WHAT TO DO: Records follow. Select each line holding "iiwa".

DATA FOR THIS EXERCISE:
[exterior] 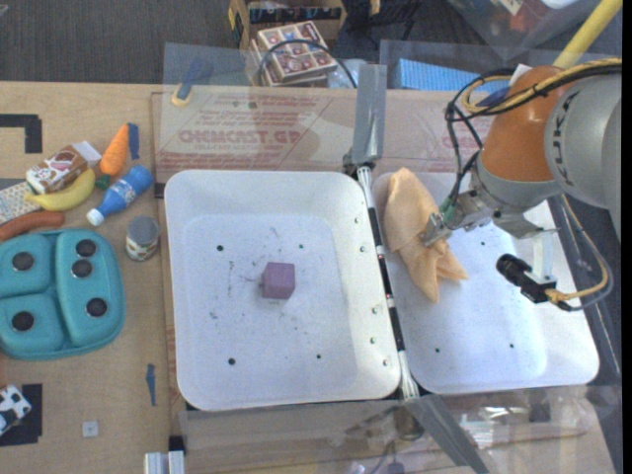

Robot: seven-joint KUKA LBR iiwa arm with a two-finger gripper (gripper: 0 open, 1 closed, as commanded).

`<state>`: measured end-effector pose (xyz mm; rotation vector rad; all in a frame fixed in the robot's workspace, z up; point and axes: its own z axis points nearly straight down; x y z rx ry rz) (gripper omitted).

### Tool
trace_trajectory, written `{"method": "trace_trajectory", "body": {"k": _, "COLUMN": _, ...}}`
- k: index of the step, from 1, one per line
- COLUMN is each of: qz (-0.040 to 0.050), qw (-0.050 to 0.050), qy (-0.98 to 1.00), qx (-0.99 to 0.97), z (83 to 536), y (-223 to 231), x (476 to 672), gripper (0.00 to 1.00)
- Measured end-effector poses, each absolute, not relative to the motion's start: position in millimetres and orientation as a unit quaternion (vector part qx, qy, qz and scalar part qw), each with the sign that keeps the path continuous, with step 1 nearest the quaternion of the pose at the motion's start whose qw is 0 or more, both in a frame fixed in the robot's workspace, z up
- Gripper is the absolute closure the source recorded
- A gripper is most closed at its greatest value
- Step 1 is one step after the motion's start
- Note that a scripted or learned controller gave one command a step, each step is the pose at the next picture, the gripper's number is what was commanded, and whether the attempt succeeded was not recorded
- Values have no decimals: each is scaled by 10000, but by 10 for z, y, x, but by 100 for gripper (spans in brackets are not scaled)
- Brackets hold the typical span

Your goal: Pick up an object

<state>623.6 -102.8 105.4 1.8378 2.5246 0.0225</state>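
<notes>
Overhead slanted view of the bench [59, 117] with two shallow white bins side by side. The left bin [197, 215] contains a small purple block [277, 280], resting flat near the bin's centre and well apart from all four walls; dark specks and small holes mark the floor around it. The right bin [494, 354] contains a crumpled yellow-tan cloth [410, 215], lying along the wall shared with the left bin, its upper end near the bin's far corner and its lower tip pointing toward the bin's middle. The grey arm [592, 136], with its orange band [518, 146] above the wrist, reaches in from the right edge of the bench and bends down over the right bin. The gripper [434, 229] is at the right-hand margin of the cloth, touching or pressed into its folds (whether fabric lies between the fingers, and how far they are spread, cannot be told from this angle). A black fitting with cabling [523, 276] hangs just beside the wrist, over the bare floor of the right bin. Along the left edge of the bench, outside the bins, lie a teal moulded tray [59, 294], a small grey can [143, 237], a blue-and-white bottle [120, 195], a toy carrot [118, 150], a banana [61, 194] and a red sausage-shaped toy [25, 226]. A clear sheet with red lettering [252, 136] lies at the far edge behind the left bin.
</notes>
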Motion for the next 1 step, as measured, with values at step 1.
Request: {"method": "trace_trajectory", "body": {"k": 1, "qz": 0, "qw": 12, "qy": 8028, "qx": 5963, "z": 1952, "y": -532, "x": 6550, "gripper": 100}}
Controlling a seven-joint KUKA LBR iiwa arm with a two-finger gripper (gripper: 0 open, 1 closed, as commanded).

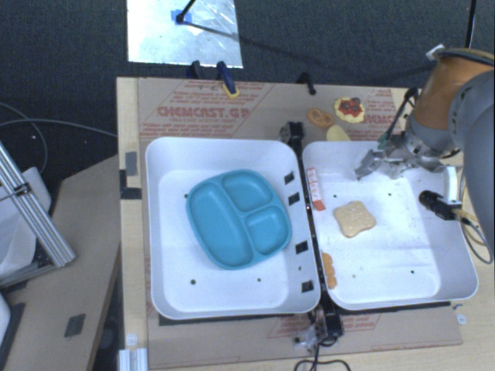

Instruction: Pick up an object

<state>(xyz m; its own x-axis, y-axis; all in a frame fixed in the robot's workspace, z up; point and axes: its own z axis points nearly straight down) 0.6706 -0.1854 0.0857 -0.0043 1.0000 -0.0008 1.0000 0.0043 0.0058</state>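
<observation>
Camera view, single moment, read left to right.

- Left bin (166,207): well to the left of the gripper (373,166). It holds one blue divided plate (236,219), lying flat near the middle. Judged a poor candidate: broad and low, with little edge to pinch.
- Seam between the bins: small orange pieces (329,270) sit left of the gripper and much nearer the camera, wedged at the right bin's rim. Too small to identify.
- Worktop (201,103) beyond the right bin (402,277): three toy food pieces lie outside the bin, beyond the gripper and a little to its left. They are an orange round (320,117), a pale yellow piece (338,134) against the far rim, and a red-and-yellow round (349,108). Probably out of the working area.
- Tan toast-like piece (355,219): flat on the right bin's floor, nearer the camera than the gripper and slightly to its left, apart from it. Judged the likely target, as the one loose thing on that floor.
- Gripper: low over the far left part of the right bin, tipped towards the left, on the grey arm (464,107) reaching in from the right. Opening cannot be told at this angle. No object seen in its grasp; contact with the bin floor cannot be told.
- Status: nothing lifted; pick not yet done.
</observation>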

WRITTEN ANSWER:
Robot: seven-joint KUKA LBR iiwa arm with a two-finger gripper (gripper: 0 open, 1 closed, as commanded).
Controlling a seven-joint KUKA LBR iiwa arm with a two-finger gripper (gripper: 0 open, 1 closed, as commanded).

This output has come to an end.